• **Exercise prompt**
Transcribe each entry in full, and leave the images out.
* * *
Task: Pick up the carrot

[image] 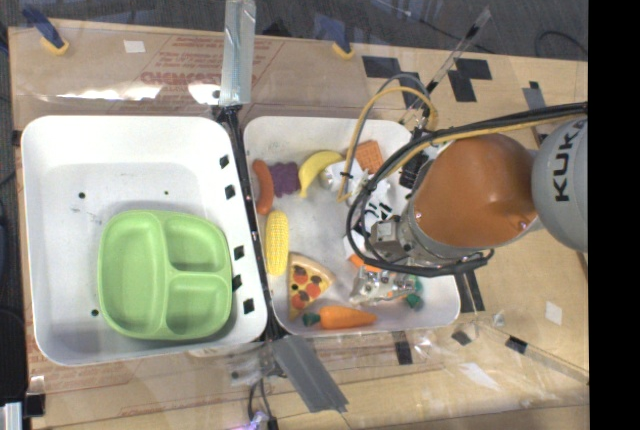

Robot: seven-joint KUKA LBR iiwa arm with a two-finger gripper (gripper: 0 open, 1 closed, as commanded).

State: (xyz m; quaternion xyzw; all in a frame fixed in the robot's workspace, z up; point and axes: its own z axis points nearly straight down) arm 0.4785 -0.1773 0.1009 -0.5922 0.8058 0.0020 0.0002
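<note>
Orange-banded arm [470,193] overhangs the right bin [440,313]; hand [385,286] state cannot be told. Carrot [345,318] lies at the bin's six o'clock, beside the pizza slice [308,280]. Likely light, rigid, smooth: grip mid-body across its width.

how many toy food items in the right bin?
7 visible: hot dog, grapes, banana, waffle, corn, pizza slice, carrot. The arm may hide more.

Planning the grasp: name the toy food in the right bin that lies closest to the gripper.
The carrot, lying along the right bin's near wall just below the gripper. The pizza slice, corn and banana lie farther left or up.
</note>
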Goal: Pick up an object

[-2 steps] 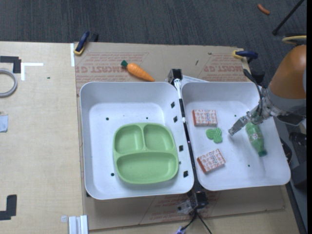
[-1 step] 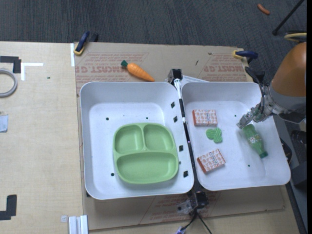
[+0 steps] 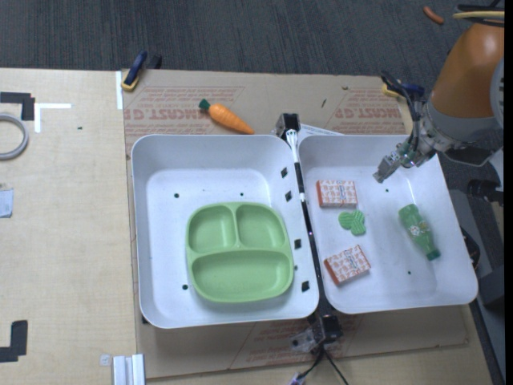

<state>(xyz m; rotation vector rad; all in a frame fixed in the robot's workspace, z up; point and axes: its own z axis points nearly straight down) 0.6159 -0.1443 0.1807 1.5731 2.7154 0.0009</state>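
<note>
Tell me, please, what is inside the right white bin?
The right bin holds two orange-and-white boxes, a small green leaf-shaped piece and a green bottle lying down. The pincer hangs over its upper edge; anything beneath it is covered.

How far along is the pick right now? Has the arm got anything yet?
Nothing looks picked yet. The gripper sits over the upper part of the right bin, with no object seen between its fingers. The two red boxes, the small green piece and the green bottle all lie on the bin floor. Left to do: descend on one, grasp and lift.
</note>
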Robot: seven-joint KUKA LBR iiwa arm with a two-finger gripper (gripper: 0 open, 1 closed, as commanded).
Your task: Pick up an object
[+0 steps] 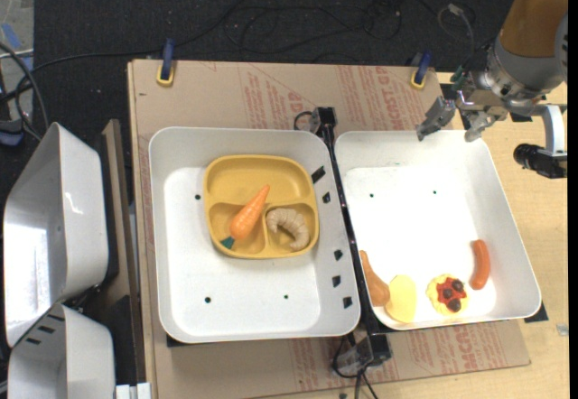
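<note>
My gripper [453, 125] hangs over the far edge of the right bin [424, 162], fingers spread open with nothing between them. Along that bin's near side lie a sausage [480, 264], a small pizza piece [449, 292], a pale yellow piece [402, 296] and an orange drumstick-like piece [373, 280]. All of these are well away from the gripper, toward the near edge. In the left bin [181, 289] stands a yellow divided plate [226, 179] with a carrot [249, 213] and a shrimp [290, 227] in it.
The bins sit on a cardboard sheet [244, 90] held by yellow clamps [165, 74] at the back. Cables run across the dark floor behind. White boxes [50, 226] stand at the left.
</note>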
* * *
• **Problem solution**
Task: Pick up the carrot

[image] 

Robot: seven-joint KUKA LBR iiwa arm with a two-finger gripper (gripper: 0 open, 1 closed, as commanded).

State: (xyz m; quaternion xyzw; all in a frame fixed in the robot's workspace, z up; point and axes: its own z axis points nearly straight down) arm 0.4785 -0.1773 0.1009 -0.5922 0.8058 0.0020 0.0002
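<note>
Orange-banded arm [470,193] overhangs the right bin [440,313]; hand [385,286] state cannot be told. Carrot [345,318] lies at the bin's six o'clock, beside the pizza slice [308,280]. Likely light, rigid, smooth: grip mid-body across its width.

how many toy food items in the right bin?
7 visible: hot dog, grapes, banana, waffle, corn, pizza slice, carrot. The arm may hide more.

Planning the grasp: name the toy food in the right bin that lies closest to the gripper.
The carrot, lying along the right bin's near wall just below the gripper. The pizza slice, corn and banana lie farther left or up.
</note>
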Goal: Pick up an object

[-2 steps] 
[-1 step] 
[+0 steps] 

<state>(xyz m; rotation vector rad; all in a frame fixed in the robot's workspace, z up; point and axes: its own z axis points nearly straight down) 0.6159 -0.1443 0.1807 1.5731 2.7154 0.0009</state>
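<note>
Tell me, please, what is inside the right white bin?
The right bin holds two orange-and-white boxes, a small green leaf-shaped piece and a green bottle lying down. The pincer hangs over its upper edge; anything beneath it is covered.

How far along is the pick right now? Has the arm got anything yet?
Nothing looks picked yet. The gripper sits over the upper part of the right bin, with no object seen between its fingers. The two red boxes, the small green piece and the green bottle all lie on the bin floor. Left to do: descend on one, grasp and lift.
</note>
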Robot: seven-joint KUKA LBR iiwa arm with a two-finger gripper (gripper: 0 open, 1 closed, as commanded).
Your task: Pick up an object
[+0 steps] 
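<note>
My gripper [453, 125] hangs over the far edge of the right bin [424, 162], fingers spread open with nothing between them. Along that bin's near side lie a sausage [480, 264], a small pizza piece [449, 292], a pale yellow piece [402, 296] and an orange drumstick-like piece [373, 280]. All of these are well away from the gripper, toward the near edge. In the left bin [181, 289] stands a yellow divided plate [226, 179] with a carrot [249, 213] and a shrimp [290, 227] in it.
The bins sit on a cardboard sheet [244, 90] held by yellow clamps [165, 74] at the back. Cables run across the dark floor behind. White boxes [50, 226] stand at the left.
</note>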

The answer has been fully written out.